▶ **PROBLEM TO WORK ON**
Return every record exactly. Omit nothing.

Data extracted from a collection:

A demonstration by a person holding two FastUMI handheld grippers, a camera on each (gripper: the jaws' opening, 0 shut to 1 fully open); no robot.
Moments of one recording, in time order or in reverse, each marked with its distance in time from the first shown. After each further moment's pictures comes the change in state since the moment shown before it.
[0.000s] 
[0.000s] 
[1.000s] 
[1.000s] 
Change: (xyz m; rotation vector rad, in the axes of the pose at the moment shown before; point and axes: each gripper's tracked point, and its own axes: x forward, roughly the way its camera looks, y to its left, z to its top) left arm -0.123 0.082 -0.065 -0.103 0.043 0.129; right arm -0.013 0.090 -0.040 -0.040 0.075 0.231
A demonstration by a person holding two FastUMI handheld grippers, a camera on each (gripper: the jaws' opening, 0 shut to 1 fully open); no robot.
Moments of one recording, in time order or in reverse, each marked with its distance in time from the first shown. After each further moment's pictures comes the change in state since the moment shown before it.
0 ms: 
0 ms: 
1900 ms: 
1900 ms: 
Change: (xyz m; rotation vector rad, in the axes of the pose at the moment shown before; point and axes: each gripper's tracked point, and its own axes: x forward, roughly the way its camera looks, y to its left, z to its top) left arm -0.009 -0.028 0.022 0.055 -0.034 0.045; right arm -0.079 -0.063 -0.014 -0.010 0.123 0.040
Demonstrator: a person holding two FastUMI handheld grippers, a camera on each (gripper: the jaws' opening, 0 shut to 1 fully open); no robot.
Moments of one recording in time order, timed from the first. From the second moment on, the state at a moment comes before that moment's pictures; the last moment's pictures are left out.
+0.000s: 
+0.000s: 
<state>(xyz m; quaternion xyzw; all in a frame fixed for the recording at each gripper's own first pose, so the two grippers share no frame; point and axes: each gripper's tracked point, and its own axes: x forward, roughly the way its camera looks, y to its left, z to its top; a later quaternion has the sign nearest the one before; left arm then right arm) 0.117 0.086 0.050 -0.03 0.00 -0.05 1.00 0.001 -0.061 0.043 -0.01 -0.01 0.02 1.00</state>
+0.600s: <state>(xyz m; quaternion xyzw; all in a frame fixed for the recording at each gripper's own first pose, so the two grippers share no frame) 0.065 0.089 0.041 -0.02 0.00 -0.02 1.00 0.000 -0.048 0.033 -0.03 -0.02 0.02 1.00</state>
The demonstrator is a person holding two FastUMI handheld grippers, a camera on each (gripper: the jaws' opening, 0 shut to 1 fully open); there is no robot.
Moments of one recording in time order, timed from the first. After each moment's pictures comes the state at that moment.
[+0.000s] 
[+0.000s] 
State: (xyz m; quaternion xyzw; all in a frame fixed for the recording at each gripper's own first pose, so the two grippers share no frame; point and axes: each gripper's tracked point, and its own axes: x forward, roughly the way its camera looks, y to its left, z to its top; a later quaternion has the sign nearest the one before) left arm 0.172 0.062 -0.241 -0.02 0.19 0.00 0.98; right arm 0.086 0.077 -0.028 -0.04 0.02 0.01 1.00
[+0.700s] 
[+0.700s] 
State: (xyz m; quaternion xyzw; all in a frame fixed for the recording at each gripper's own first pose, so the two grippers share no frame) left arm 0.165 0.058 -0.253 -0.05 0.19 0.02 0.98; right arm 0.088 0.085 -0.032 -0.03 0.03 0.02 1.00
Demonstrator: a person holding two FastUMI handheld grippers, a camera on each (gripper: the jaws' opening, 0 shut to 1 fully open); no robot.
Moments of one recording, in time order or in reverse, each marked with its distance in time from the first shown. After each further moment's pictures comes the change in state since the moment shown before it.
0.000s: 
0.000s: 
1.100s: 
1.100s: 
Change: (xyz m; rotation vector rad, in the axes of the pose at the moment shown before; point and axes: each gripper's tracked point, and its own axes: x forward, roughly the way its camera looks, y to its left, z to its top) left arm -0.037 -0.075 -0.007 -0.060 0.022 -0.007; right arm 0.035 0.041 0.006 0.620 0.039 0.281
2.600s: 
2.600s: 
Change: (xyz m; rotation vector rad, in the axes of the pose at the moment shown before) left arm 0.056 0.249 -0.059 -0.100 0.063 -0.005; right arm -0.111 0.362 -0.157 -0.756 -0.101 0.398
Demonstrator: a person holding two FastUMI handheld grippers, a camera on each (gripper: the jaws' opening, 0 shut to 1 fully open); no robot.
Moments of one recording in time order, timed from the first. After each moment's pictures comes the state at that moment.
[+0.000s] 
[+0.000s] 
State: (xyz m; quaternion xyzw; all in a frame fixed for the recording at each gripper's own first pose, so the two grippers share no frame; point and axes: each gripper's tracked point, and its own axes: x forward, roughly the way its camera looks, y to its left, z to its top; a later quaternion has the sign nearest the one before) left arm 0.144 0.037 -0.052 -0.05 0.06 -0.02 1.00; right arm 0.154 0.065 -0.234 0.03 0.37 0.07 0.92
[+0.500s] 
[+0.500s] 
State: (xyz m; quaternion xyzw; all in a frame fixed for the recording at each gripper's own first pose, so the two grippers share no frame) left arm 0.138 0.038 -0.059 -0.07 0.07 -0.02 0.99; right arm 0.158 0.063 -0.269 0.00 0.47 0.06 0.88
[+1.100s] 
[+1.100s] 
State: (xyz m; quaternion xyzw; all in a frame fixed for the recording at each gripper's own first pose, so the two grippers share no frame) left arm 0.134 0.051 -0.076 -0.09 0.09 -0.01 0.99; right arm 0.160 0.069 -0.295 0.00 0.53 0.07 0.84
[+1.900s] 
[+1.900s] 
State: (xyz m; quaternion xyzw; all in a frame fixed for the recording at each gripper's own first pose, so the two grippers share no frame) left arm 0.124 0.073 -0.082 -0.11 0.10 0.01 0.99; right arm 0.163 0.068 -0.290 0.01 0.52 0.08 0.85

▶ **EXERCISE ANSWER**
A demonstration by a person holding two FastUMI handheld grippers, a camera on each (gripper: the jaws' opening, 0 shut to 1 fully open); no robot.
Moments of one recording, in time order or in reverse, each marked with its distance in time from the first shown. After each further moment's pictures comes the change in state since the moment shown before it.
[0.000s] 
[0.000s] 
[1.000s] 
[1.000s] 
Change: (xyz m; rotation vector rad, in the axes of the pose at the moment shown before; point and axes: each gripper's tracked point, and its own axes: x forward, roughly the way its camera looks, y to its left, z to its top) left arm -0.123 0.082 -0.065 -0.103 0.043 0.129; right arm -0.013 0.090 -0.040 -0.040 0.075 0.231
A demonstration by a person holding two FastUMI handheld grippers, a camera on each (gripper: the jaws' opening, 0 shut to 1 fully open); no robot.
Moments of one recording, in time order or in reverse, each marked with its distance in time from the first shown. After each further moment's pictures comes the change in state since the moment shown before it.
0 ms: 
0 ms: 
1900 ms: 
1900 ms: 
Change: (xyz m; rotation vector rad, in the axes of the pose at the moment shown before; point and axes: each gripper's tracked point, and its own axes: x forward, roughly the way its camera looks, y to its left, z to its top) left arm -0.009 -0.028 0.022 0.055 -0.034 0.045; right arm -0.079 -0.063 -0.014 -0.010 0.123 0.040
Demonstrator: a person holding two FastUMI handheld grippers, a camera on each (gripper: the jaws' opening, 0 shut to 1 fully open); no robot.
Moments of one recording in time order, timed from the first. From the second moment on, the state at a moment comes before that moment's pictures; the last moment's pictures are left out.
+0.000s: 
+0.000s: 
<state>(xyz m; quaternion xyzw; all in a frame fixed for the recording at each gripper's own first pose, so the two grippers share no frame; point and axes: each gripper's tracked point, and its own axes: x forward, roughly the way its camera looks, y to its left, z to its top; a later quaternion has the sign nearest the one before; left arm then right arm) 0.117 0.086 0.050 -0.03 0.00 -0.05 1.00 0.001 -0.061 0.043 -0.01 -0.01 0.02 1.00</state>
+0.600s: <state>(xyz m; quaternion xyzw; all in a frame fixed for the recording at each gripper's own first pose, so the two grippers share no frame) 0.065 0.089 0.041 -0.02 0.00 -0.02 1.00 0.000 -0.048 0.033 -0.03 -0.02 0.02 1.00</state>
The demonstrator is a person holding two FastUMI handheld grippers, a camera on each (gripper: the jaws' opening, 0 shut to 1 fully open); there is no robot.
Moments of one recording in time order, timed from the first. After each moment's pictures comes the state at that moment.
[+0.000s] 
[+0.000s] 
State: (xyz m; quaternion xyzw; all in a frame fixed for the recording at each gripper's own first pose, so the two grippers share no frame; point and axes: each gripper's tracked point, and its own axes: x forward, roughly the way its camera looks, y to its left, z to its top; a later quaternion has the sign nearest the one before) left arm 0.172 0.062 -0.241 -0.02 0.19 0.00 0.98; right arm 0.086 0.077 -0.028 -0.04 0.02 0.01 1.00
[+0.700s] 
[+0.700s] 
State: (xyz m; quaternion xyzw; all in a frame fixed for the recording at each gripper's own first pose, so the two grippers share no frame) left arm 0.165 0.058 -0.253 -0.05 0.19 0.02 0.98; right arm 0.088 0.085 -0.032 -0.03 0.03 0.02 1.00
Demonstrator: a person holding two FastUMI handheld grippers, a camera on each (gripper: the jaws' opening, 0 shut to 1 fully open); no robot.
Moments of one recording, in time order or in reverse, each marked with its distance in time from the first shown. After each further moment's pictures comes the change in state since the moment shown before it.
0.000s: 
0.000s: 
1.100s: 
1.100s: 
Change: (xyz m; rotation vector rad, in the axes of the pose at the moment shown before; point and axes: each gripper's tracked point, and its own axes: x forward, roughly the way its camera looks, y to its left, z to its top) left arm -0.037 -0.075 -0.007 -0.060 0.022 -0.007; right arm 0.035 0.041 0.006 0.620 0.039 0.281
2.600s: 
2.600s: 
Change: (xyz m; rotation vector rad, in the axes of the pose at the moment shown before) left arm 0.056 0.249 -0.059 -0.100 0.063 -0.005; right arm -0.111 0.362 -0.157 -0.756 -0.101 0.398
Demonstrator: a person holding two FastUMI handheld grippers, a camera on each (gripper: the jaws' opening, 0 shut to 1 fully open); no robot.
Moments of one recording in time order, timed from the first. After each moment's pictures comes the state at that moment.
[+0.000s] 
[+0.000s] 
State: (xyz m; quaternion xyzw; all in a frame fixed for the recording at each gripper's own first pose, so the two grippers share no frame; point and axes: each gripper's tracked point, and its own axes: x forward, roughly the way its camera looks, y to its left, z to its top; a later quaternion has the sign nearest the one before) left arm 0.144 0.037 -0.052 -0.05 0.06 -0.02 1.00; right arm 0.154 0.065 -0.234 0.03 0.37 0.07 0.92
[+0.500s] 
[+0.500s] 
State: (xyz m; quaternion xyzw; all in a frame fixed for the recording at each gripper's own first pose, so the two grippers share no frame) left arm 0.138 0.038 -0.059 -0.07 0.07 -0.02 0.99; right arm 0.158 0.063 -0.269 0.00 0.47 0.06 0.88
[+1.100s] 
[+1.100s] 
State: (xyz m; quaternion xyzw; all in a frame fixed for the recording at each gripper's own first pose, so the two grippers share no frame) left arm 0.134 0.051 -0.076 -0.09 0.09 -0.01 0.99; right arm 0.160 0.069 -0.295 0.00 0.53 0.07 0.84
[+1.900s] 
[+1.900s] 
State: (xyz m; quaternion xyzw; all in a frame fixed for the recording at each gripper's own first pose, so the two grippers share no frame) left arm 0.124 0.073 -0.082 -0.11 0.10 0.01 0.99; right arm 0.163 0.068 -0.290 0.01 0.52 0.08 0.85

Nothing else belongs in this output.